Мы подошли к дому, в котором она жила. Тоненькая, хрупкая, но, как казалось мне, почему-то неуязвимая, она застыла в проеме парадного. Блики от автомобильных фар скользили по ее лицу.
— Тебе ведь не страшно? — спросила она.
— Сейчас нет, — ответил я, притягивая ее к себе.
В гостинице я застукал Феликса О'Брайена на корточках перед холодильником. Я вошел очень тихо, и он меня не услышал. Поставив супницу перед собой и вооружившись большой поварешкой, О'Брайен самозабвенно жрал.
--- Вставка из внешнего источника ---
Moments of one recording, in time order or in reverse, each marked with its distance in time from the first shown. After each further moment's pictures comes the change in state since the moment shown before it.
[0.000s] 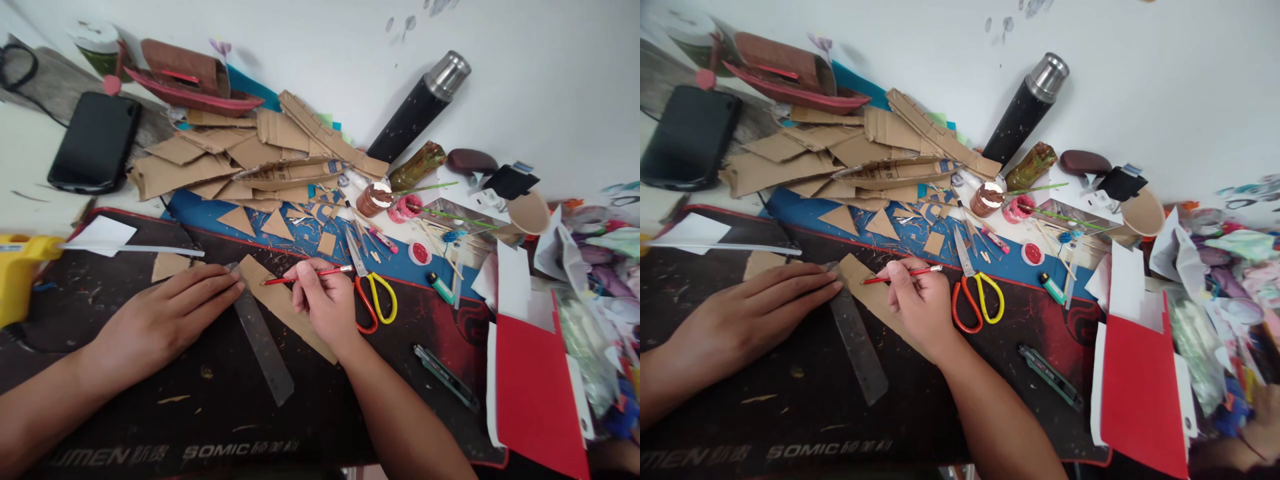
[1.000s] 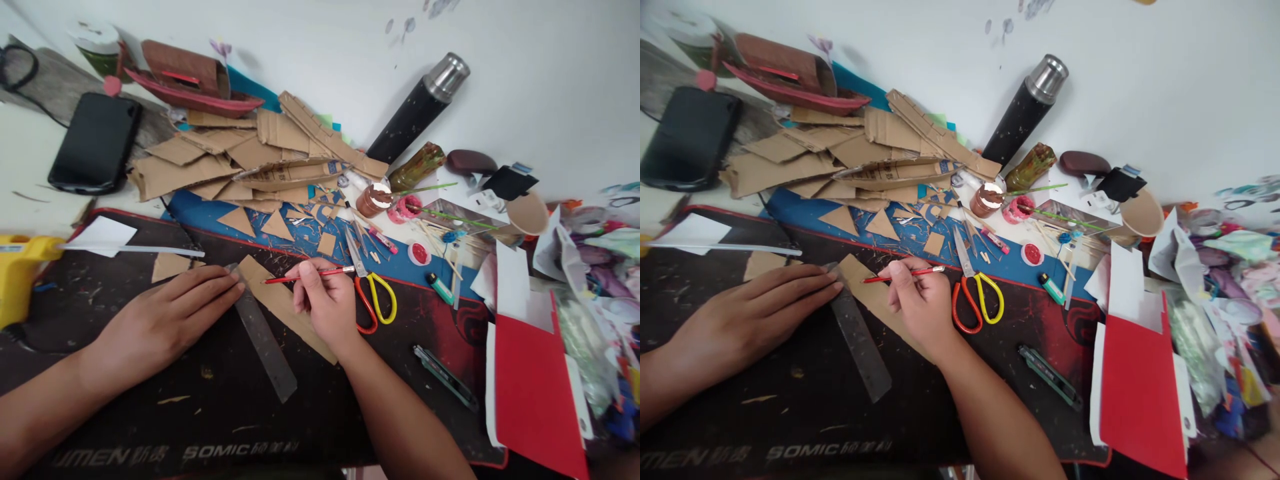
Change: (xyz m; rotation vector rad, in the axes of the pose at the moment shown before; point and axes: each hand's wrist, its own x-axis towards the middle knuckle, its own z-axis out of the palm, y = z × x) left_hand 0.001 0.001 0.007 0.072 0.051 0.023; right_hand 0.000 -0.002 0.000 0.034 0.015 -0.006
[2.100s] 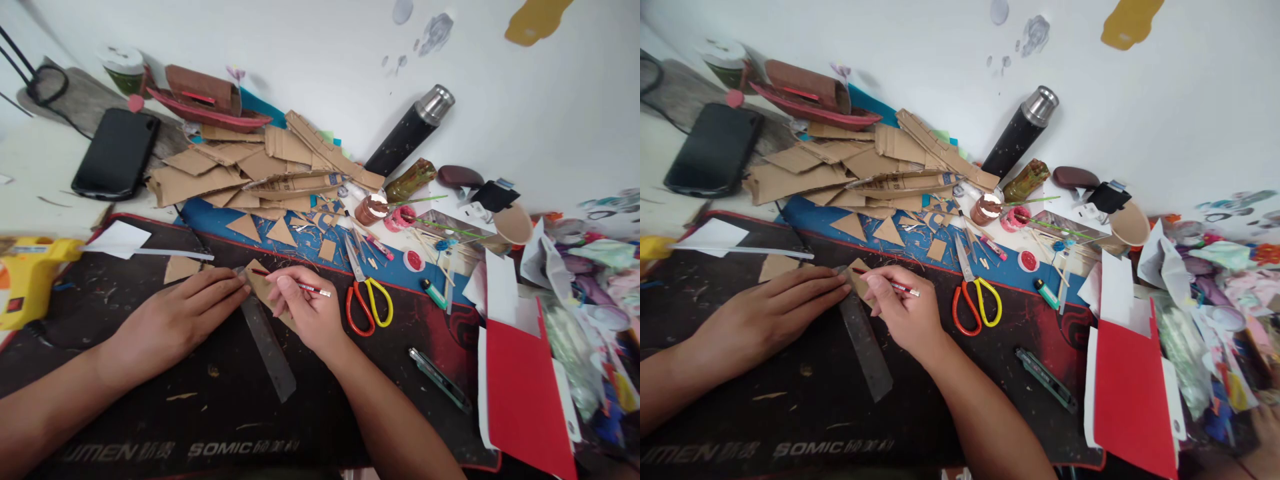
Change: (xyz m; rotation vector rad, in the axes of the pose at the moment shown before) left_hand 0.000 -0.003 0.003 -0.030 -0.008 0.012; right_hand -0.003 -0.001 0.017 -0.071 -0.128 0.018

Его набитый рот был перемазан соусом, рядом на полу стояла бутылка пива «Будвайзер».
— Приятного аппетита, Феликс, — сказал я.
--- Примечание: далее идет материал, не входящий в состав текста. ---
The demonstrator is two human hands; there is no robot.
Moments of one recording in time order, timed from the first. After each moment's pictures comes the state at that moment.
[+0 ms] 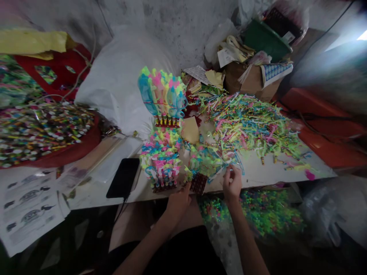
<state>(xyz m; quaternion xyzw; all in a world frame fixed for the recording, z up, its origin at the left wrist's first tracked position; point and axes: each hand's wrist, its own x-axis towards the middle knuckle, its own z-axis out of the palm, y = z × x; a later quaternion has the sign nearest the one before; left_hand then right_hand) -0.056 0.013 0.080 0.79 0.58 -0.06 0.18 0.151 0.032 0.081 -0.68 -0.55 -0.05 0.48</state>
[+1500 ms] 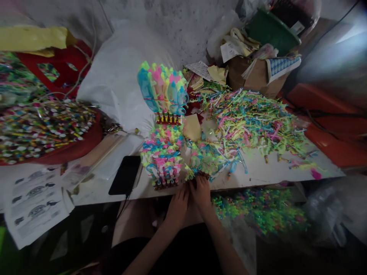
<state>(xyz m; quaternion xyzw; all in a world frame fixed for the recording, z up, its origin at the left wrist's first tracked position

— Вот черт! — проговорил он, роняя поварешку. — Вот невезуха! — И тут же приступил к объяснениям. — Видите ли, господин Зоммер, человек слаб, особенно ночью, когда он совсем один…
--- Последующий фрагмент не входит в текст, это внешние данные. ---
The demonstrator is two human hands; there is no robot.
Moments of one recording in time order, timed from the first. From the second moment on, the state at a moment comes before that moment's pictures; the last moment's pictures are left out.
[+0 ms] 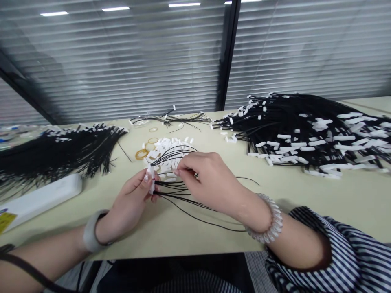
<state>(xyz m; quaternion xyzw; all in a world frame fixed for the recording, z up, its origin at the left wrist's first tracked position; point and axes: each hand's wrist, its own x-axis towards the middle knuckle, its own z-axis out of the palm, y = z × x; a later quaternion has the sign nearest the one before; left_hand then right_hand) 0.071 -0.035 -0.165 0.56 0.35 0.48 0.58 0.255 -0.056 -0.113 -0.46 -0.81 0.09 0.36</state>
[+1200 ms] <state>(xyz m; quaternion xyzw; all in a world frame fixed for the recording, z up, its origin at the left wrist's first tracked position) 0.070 -0.035 -0.164 0.57 0.36 0.46 0.58 0.259 -0.055 -0.113 -0.44 -0.82 0.07 0.36</state>
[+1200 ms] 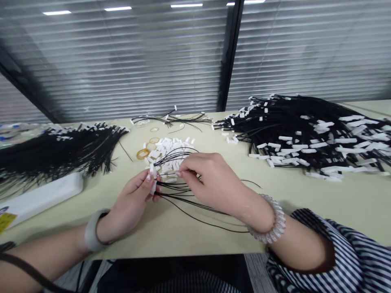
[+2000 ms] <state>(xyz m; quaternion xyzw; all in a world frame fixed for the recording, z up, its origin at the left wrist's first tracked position) 0.070 -0.035 -0.164 0.57 0.36 0.46 0.58 0.259 -0.055 -0.113 -0.42 -0.84 0.04 0.35</state>
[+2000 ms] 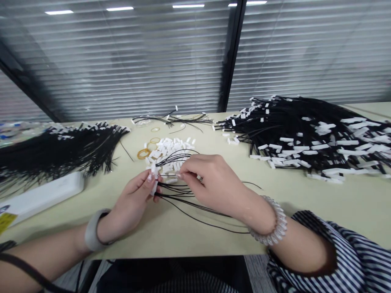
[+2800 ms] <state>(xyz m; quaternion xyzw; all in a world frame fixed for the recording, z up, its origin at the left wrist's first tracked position) 0.072 -0.037 -0.157 0.65 0.39 0.39 0.53 0.253 -0.051 -0.127 -0.42 -0.86 -0.16 0.22</state>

Я углядел, что русскую водку он не тронул. Все-таки этикетка подействовала!
— Ешьте спокойно, Феликс! — сказал я ему. — Там еще и торт есть. Огурчики вы уже смели?
Он сокрушенно кивнул.
— Вот и хорошо. Доедайте все остальное, — сказал я. Водянистые глаза Феликса пробежались по полкам открытого холодильника.
— Мне этого не осилить. Но если вы разрешите, я бы взял домой для своих. Тут еще полно еды.
— Ради Бога. Только супницу обратно принесите. Не разбитую. Она чужая.
— Ну конечно, не разбитую. Вы истинный христианин, господин Зоммер, хотя и еврей.
Я пошел к себе в комнату. «Страх, — думал я. — Есть столько разных видов страха». Я вспомнил Розенталя с его извращенными понятиями о верности. Впрочем, сейчас, ночью, они уже не казались мне такими извращенными. И даже казались не очень чуждыми. Ночью все совсем по-другому, ночью правят иные законы, чем средь бела дня.
Я повесил старый, зоммеровский костюм в шкаф, предварительно вытащив все из карманов. На глаза мне попалось письмо эмигранта Заля, которое я так и не отправил: «…и откуда мне было знать, что они даже женщин и детей отправляют в лагерь! Надо было мне с вами остаться. Я так раскаиваюсь. Рут, любимая, я столь часто вижу тебя во сне. И ты все время плачешь…»
Я бережно отложил письмо в сторонку. Внизу тягуче запел негр, выносивший мусор.
Если у Силвера я трудился в катакомбах под землей, то у Реджинальда Блэка меня перевели под крышу. Мне надлежало, сидя в мансарде, а по сути на чердаке, каталогизировать все, что Блэк успел купить и продать за свою жизнь, снабдив фотографии картин подписями об их происхождении с указанием источников информации. Это была легкая работа. Я сидел в большом, светлом чердачном помещении с выходом на террасу, откуда открывался вид на Нью-Йорк. Окружив себя ворохом фотографий, я погружался в работу, иногда ловя себя на странном ощущении, будто сижу в Париже, над Сеной, где-нибудь на набережной Августина.